● **TASK**: Your copy of the lines below must match them exactly and contain no images.

● **INPUT DATA**:
= Beginning of Section =

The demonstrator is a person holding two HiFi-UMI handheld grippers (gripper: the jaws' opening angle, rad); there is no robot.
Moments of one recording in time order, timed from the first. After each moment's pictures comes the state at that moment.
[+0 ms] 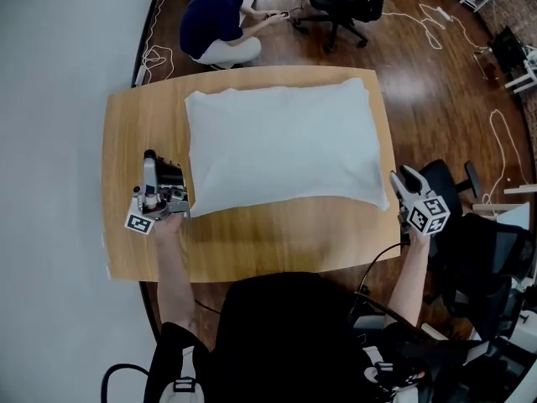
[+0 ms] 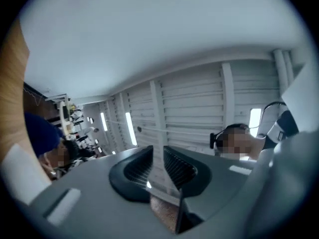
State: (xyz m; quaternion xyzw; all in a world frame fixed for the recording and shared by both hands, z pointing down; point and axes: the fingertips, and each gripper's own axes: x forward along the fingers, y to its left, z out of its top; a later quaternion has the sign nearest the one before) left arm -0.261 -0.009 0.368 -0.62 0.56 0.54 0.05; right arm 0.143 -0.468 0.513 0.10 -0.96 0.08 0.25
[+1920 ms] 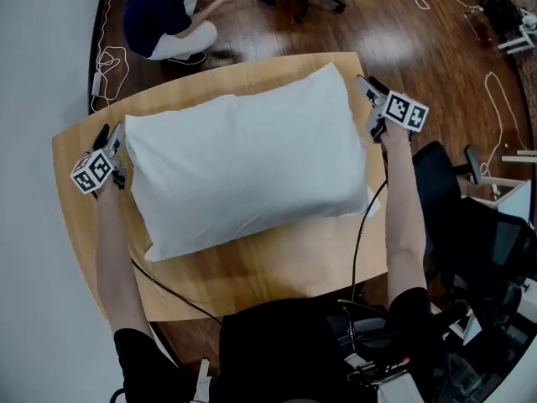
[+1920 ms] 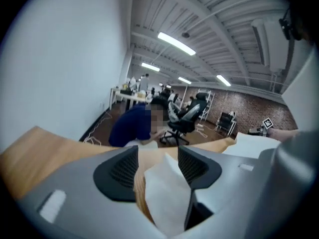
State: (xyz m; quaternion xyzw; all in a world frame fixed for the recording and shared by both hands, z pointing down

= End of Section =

● **ANSWER TO THIS EXERCISE**:
The demonstrator is a person holding two HiFi-UMI handheld grippers (gripper: the jaws' opening angle, rad); there is no robot.
Moments of one recording in time order, timed from the first. After each moment's pictures comes the state at that moment.
[+0 ms] 
[+0 ms] 
State: (xyz m; quaternion xyzw; all in a world frame fixed for the recording and shared by both hands, z pointing down; point and axes: the fingertips, and each gripper's own axes: x forward along the fingers, y to its left, z out of its top; a later quaternion has the sign nearest the one before) left arm -0.261 -0.009 0.368 -0.62 0.56 0.54 0.05; right arm 0.143 -0.468 0.513 0.10 -0.96 0.08 0.25
[+1920 ms] 
[+1920 ms] 
State: (xyz m; quaternion xyzw; all in a world frame fixed for the recording and shared by both hands, z pointing down

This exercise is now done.